B. Minutes / Minutes of Meeting Minutes of corporate meetings are the official records of the meetings of the board of directors and shareholders, including a summary of important issues and decisions determined by directors and shareholders as such: - Announcement of dividends - Payroll authorization for employees - Contract agreements and agreements - Authorization for acquisition of assets - Merger agreement - Authorization for long-term loans - Approval to sell shares - Authorize employees entitled to sign checks - Reporting on the progress of the company's operations Before the auditor completes the audit, there must be a follow-up on important information above to ensure that management has reviewed the provisions made by the shareholders, board of directors and board of commissioners, for example payroll that has been authorized by employees must be traced to the salary records , each employee to test whether the correct amount of salary has been paid.

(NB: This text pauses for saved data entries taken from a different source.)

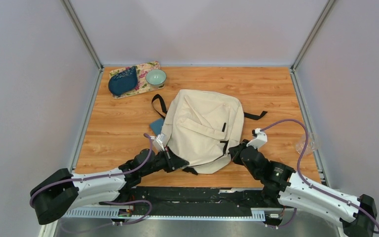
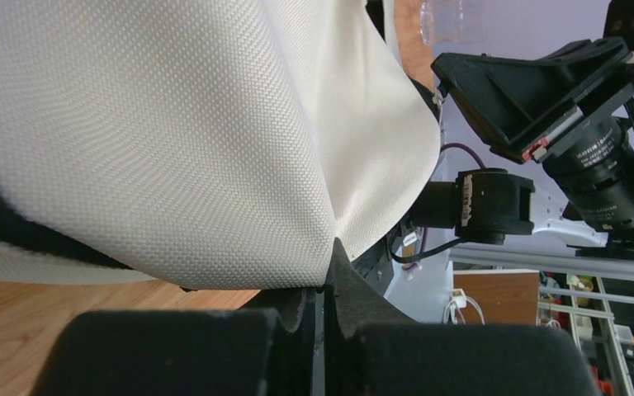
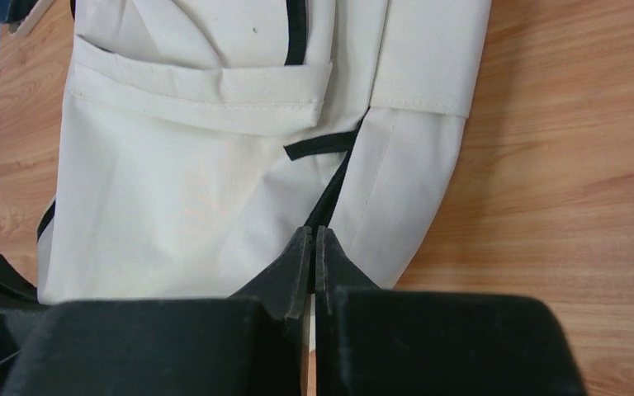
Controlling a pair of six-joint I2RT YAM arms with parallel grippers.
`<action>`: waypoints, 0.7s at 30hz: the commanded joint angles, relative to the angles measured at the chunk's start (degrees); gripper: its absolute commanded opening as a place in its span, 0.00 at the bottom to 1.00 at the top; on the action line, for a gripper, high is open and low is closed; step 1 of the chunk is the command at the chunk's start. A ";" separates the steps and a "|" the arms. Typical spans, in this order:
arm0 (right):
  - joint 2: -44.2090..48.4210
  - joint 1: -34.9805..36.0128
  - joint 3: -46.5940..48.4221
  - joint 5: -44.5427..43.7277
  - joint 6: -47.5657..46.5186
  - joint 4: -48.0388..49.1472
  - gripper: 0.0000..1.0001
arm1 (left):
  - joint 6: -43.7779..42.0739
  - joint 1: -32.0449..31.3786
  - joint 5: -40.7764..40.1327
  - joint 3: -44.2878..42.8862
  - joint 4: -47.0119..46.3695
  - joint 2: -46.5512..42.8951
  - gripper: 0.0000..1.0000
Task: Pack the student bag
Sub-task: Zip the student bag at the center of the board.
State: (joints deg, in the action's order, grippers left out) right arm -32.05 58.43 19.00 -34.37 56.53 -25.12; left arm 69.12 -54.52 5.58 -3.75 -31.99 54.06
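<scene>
The student bag (image 1: 202,123), cream fabric with black straps, lies flat in the middle of the wooden table. My left gripper (image 1: 180,163) is at its near-left corner. In the left wrist view the jaws (image 2: 328,264) are shut, with a fold of the bag's cream fabric (image 2: 173,124) pinched at their tips. My right gripper (image 1: 233,150) is at the bag's near-right edge. In the right wrist view it (image 3: 314,235) is shut on a black zipper pull (image 3: 330,198) that runs down the bag (image 3: 198,181) into the fingertips.
A floral mat (image 1: 145,88) at the back left carries a dark blue pouch (image 1: 123,81) and a pale green bowl (image 1: 156,77). A flat blue item (image 1: 156,126) peeks from under the bag's left side. A clear plastic cup (image 1: 308,144) lies at the right edge.
</scene>
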 commanded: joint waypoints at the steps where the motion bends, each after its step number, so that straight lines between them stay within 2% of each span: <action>1: -0.55 -5.34 2.44 -6.42 -6.51 2.18 0.00 | -5.49 -0.06 4.78 7.88 3.25 -1.76 0.00; 8: -4.33 -10.18 3.67 -2.30 -10.82 7.19 0.00 | -7.86 -0.06 9.70 10.07 1.41 -3.26 0.00; 10: -5.47 -10.18 3.24 0.69 -12.14 10.61 0.00 | -9.70 -0.06 11.63 9.29 1.14 -4.48 0.12; 11: -5.82 -10.18 2.45 4.88 -12.67 12.01 0.00 | -10.49 -0.06 12.77 7.81 1.49 -5.10 0.32; 13: -6.96 -10.10 1.83 8.78 -12.85 14.49 0.00 | -13.83 -0.14 13.92 5.43 3.59 -7.20 0.52; 14: -7.32 -10.18 1.30 11.93 -12.76 14.75 0.00 | -15.58 -0.75 13.67 1.33 5.60 -8.09 0.67; 15: -7.58 -10.18 1.04 12.83 -12.15 15.36 0.00 | -20.64 -1.54 13.05 -0.71 10.58 -8.88 0.74; 21: -6.88 -10.09 -0.55 14.42 -10.92 15.72 0.00 | -42.62 -4.80 3.74 -16.98 33.44 -11.44 0.77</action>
State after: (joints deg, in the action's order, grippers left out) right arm -39.75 48.60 19.09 -21.80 46.19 -12.62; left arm 45.39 -58.28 13.87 -10.26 -12.82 44.14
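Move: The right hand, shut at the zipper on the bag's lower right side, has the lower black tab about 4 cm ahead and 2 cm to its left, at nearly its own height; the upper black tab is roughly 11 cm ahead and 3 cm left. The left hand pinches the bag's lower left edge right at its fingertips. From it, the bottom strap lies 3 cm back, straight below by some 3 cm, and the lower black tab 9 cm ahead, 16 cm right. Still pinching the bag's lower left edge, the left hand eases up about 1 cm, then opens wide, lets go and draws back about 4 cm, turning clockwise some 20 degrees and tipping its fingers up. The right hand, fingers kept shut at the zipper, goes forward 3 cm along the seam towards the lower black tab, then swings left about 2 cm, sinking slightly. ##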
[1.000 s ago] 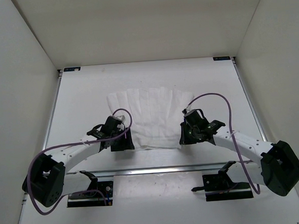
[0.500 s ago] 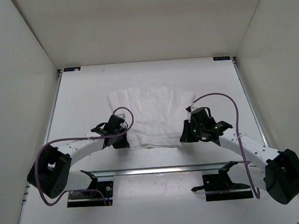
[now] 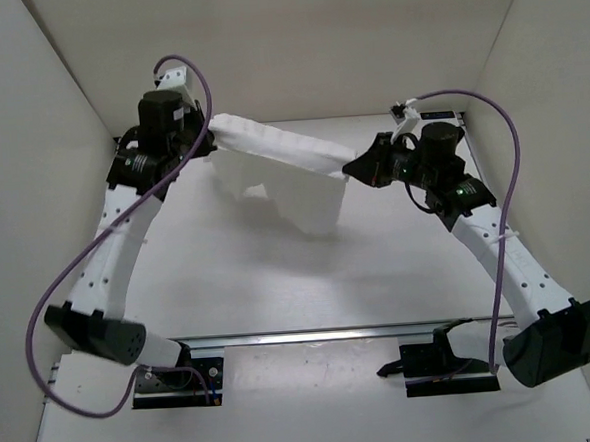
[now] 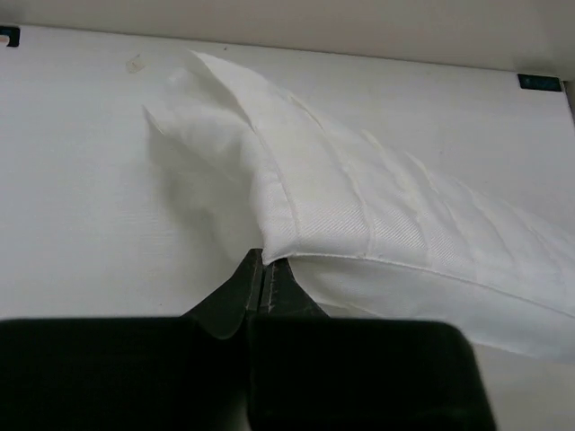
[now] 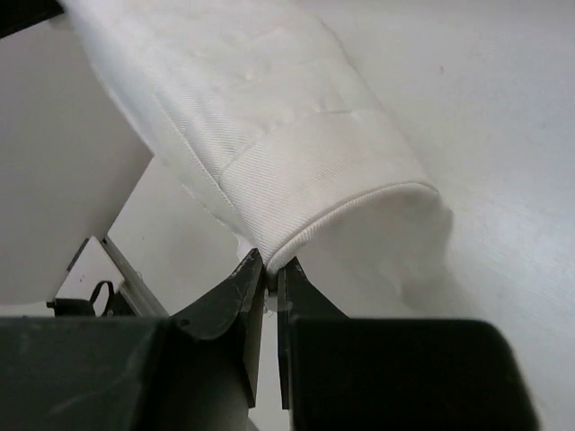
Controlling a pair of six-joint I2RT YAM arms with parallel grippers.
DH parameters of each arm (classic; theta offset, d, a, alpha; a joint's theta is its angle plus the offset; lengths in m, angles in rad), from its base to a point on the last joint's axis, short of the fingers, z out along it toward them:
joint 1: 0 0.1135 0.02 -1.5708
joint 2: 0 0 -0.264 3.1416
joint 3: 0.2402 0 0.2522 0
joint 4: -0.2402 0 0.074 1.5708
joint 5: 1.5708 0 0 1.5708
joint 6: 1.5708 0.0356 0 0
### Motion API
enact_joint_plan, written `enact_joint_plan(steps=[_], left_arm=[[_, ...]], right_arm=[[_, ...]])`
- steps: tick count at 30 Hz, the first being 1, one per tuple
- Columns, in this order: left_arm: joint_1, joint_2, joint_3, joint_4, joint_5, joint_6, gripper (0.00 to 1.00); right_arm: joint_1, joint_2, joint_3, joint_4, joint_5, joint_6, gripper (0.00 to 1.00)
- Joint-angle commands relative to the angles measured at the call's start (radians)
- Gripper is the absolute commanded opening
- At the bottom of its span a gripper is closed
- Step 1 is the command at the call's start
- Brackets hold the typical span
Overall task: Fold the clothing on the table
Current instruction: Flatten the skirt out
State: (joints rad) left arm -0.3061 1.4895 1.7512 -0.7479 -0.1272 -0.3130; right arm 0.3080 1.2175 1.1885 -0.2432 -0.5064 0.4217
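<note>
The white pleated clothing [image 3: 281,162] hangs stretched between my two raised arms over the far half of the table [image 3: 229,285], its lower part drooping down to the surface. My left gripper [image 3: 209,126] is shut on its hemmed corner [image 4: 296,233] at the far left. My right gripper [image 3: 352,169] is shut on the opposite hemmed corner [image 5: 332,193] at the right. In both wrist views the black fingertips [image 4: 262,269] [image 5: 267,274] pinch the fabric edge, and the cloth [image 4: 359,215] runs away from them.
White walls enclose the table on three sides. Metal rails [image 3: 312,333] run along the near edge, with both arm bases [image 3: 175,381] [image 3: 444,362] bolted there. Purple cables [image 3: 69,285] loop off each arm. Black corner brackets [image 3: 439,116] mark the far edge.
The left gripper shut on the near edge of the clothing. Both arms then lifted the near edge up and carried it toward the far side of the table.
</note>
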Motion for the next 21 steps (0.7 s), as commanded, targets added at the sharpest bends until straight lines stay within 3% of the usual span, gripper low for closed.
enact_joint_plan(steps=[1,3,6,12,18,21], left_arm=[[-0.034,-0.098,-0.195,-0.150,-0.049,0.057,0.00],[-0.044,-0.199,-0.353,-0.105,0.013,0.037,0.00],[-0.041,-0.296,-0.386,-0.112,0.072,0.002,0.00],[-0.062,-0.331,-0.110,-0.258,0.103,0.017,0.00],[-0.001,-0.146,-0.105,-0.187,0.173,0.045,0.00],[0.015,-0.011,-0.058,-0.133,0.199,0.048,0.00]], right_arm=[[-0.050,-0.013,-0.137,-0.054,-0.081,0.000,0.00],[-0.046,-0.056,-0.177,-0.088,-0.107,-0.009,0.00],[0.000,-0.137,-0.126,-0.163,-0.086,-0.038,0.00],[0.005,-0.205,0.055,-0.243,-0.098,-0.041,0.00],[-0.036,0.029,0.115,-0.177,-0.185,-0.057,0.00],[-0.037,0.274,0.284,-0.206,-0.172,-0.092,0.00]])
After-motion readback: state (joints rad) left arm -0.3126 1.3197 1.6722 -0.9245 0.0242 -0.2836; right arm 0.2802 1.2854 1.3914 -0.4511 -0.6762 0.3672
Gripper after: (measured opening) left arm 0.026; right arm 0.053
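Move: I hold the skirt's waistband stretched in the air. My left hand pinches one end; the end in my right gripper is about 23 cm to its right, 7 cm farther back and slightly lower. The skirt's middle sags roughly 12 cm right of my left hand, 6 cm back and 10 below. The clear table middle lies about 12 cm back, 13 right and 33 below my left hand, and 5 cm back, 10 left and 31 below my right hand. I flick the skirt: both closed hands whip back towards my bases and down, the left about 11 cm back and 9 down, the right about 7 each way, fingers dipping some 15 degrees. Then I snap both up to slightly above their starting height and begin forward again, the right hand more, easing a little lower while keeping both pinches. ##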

C. Contracts In examining the contract Arens (2000) argues that the main concern must be focused on the terms of the legal agreement that affects financial disclosure. The contract can have an important impact on the financial statements if the subject of the contract is stated directly at a certain monetary value, for example for mortgages and bond obligations. The effect that a contract may have on the financial statement is very dependent on its nature, for example, for long-term notes requiring disclosure that is completely different from a contract with the government for the shipment of finished goods.Some examples of contracts other than those mentioned above are: stock options, retirement plans, contracts with sellers for later distribution of goods, royalty agreements, contracts with trade unions, and leasing.Contracts are generally required in each part of the audit, and in practice receive special attention during the various stages of detailed testing, for example the backup of the three main steps / parts of planning and their subdivisions as well as a brief explanation of each described as follows:

Source: Arens (2000) processedFigure 7.5

Overview of the First Three Steps in the planning and stages
Planning an Audit Approach
`All information that has been obtained by the auditor above must be documented in a permanent working paper (for those that have been valid for more than one period) or current working paper (current file for only that period).

 
C. BASIC MAKING AUDIT PLANNING
Audit planning must be made in order to meet the first Auditing Implementation Standards.
To carry out audits in accordance with the above standards, HS Munawir (1995) explains that the auditor must prepare an audit plan or audit plan or audit plan of action to organize, coordinate and arrange for the activities of the auditor staff.
Audit planning includes determining a general strategy or game plan regarding the things to be carried out and the extent of the audit.
According to PSA No 05 (SA section 311) what is meant by audit planning is as follows:
’’ Audit planning includes developing the overall strategy for implementation and expected scope of audits ‘’.
The nature, extent and timing of planning varies with the size and complexity of the business unit, the experience of the business unit and the knowledge of the business unit, but at least the following must be considered in audit planning, namely:
a. Problems related to business / line of business, but most operate therein
b. Its policies and accounting procedures for business units
c. The methods used in processing significant accounting information, including the use of outside service companies to process the company's principal accounting information
d. Determination of planned control risk levels
e. Initial consideration of materiality level for audit purposes
f. Post financial statements that may require adjustments

g. Conditions that may require the expansion or alteration of audit testing, such as the risk of material errors and irregularities or the occurrence of transactions between related parties

h. The nature of the audit report that is expected to be submitted to the assignor.